**ASSIGNMENT**
Find the line holding "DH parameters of" in the entries below. Give it again exactly, along with every line after it up to and including the line holding "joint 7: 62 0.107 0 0".

**MATERIAL FOR THE TASK**
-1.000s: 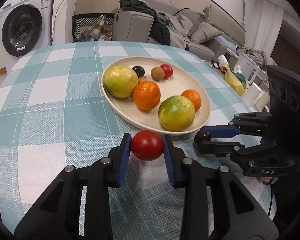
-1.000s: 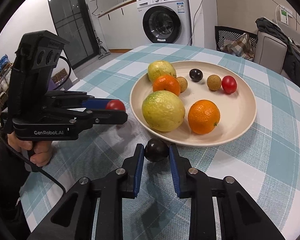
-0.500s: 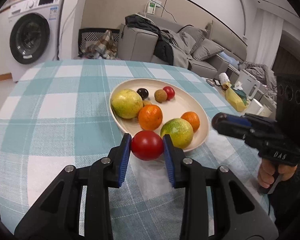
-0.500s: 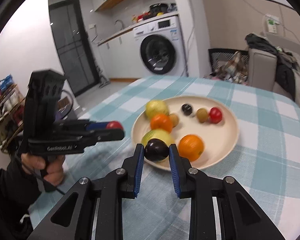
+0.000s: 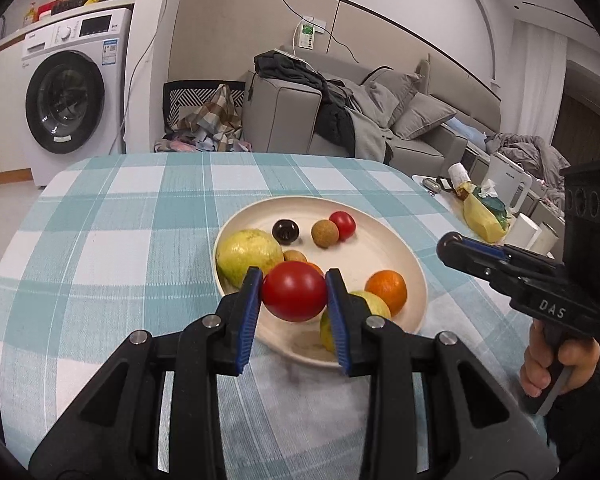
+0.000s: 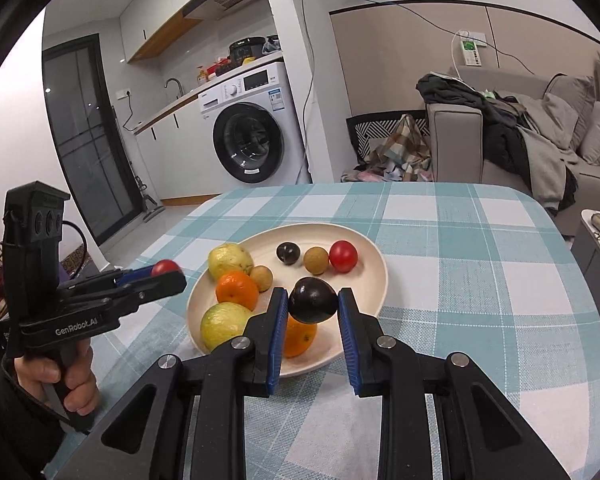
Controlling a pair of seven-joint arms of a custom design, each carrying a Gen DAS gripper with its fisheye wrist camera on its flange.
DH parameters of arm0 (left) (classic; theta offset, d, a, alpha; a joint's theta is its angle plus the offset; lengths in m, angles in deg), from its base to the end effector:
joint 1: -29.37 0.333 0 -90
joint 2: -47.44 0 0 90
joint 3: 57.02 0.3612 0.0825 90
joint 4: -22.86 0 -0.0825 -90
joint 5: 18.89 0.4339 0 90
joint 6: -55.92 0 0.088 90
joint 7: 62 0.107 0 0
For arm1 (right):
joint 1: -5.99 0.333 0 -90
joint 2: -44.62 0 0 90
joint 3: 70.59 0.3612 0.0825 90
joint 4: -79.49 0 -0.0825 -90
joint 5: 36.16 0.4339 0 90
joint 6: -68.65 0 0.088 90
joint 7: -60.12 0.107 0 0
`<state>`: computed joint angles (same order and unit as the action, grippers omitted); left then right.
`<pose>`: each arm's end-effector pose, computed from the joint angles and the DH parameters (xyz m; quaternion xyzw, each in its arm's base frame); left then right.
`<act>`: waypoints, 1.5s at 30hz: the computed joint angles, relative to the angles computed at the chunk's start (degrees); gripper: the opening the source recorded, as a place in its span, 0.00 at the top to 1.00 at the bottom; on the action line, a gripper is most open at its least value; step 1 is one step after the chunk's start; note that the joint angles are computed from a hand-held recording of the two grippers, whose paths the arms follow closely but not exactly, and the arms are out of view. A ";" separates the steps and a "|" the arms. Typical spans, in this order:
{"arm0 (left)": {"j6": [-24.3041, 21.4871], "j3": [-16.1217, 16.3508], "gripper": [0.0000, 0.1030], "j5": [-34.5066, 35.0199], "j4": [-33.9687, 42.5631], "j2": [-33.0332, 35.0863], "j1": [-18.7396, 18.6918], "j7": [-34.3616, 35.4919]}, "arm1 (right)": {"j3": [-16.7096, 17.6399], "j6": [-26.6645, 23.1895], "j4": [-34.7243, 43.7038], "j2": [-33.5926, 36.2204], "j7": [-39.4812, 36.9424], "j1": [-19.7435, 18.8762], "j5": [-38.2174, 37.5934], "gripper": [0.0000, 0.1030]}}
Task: Organize fruits
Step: 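Lower the plum into the plate and open the right tool while the left tool carries the tomato, then lower the red tomato into the plate and open the left tool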
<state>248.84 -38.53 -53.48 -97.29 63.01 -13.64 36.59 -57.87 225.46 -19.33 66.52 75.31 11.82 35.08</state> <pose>0.6217 -0.2313 0.4221 -0.6294 0.6137 -0.4081 0.2463 0.7248 0.1835 0.4324 -0.7648 0.4301 -0.1093 0.4671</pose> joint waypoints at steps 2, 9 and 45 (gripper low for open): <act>-0.27 0.25 0.72 0.27 1.21 0.99 0.14 -0.10 | 0.05 0.67 0.25 0.24 0.02 0.04 0.29 0.75; -0.83 0.81 0.72 4.39 2.78 3.09 0.61 -3.91 | 1.29 2.72 1.49 1.46 -1.18 -0.50 2.71 0.75; 5.33 12.09 0.00 -4.52 -1.32 2.59 -12.55 0.43 | 1.86 7.51 -0.09 0.51 -8.97 0.02 8.17 0.01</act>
<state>254.16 -26.44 -57.99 -98.61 65.60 -26.19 37.01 -56.01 232.97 -19.42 67.03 66.34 11.84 43.25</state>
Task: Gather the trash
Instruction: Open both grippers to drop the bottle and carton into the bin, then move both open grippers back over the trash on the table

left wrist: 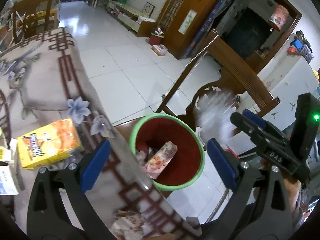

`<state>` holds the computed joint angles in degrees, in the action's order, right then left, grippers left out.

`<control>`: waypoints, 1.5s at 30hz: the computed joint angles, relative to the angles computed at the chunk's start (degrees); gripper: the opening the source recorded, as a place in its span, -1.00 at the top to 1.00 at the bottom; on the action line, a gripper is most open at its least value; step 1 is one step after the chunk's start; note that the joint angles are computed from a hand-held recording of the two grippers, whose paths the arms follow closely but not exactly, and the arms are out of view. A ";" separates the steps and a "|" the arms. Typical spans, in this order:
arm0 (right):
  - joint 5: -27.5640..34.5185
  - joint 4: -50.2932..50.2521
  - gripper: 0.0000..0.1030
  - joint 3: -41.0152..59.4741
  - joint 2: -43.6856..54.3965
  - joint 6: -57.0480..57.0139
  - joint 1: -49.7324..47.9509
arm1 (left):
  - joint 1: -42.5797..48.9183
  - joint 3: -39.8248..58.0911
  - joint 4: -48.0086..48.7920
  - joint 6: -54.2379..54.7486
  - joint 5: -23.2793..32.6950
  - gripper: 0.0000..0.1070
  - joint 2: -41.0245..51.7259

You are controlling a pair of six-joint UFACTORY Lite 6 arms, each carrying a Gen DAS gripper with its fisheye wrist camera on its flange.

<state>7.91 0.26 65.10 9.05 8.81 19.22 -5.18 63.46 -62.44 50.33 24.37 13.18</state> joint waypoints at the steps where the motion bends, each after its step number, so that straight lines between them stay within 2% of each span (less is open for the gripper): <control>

**FINISHED TASK**
DH parameters of arm0 (left) (classic; theta offset, d, a, alpha; a joint's theta is its angle plus the offset; lengths in m, angles in deg), from its base to the end effector:
joint 1: -29.37 0.333 0 -90
joint 2: -47.44 0 0 90
joint 3: 57.02 0.3612 0.0825 90
joint 4: -22.86 0 -0.0825 -90
joint 5: 18.89 0.4339 0 90
joint 6: -55.92 0 0.088 90
joint 7: 62 0.107 0 0

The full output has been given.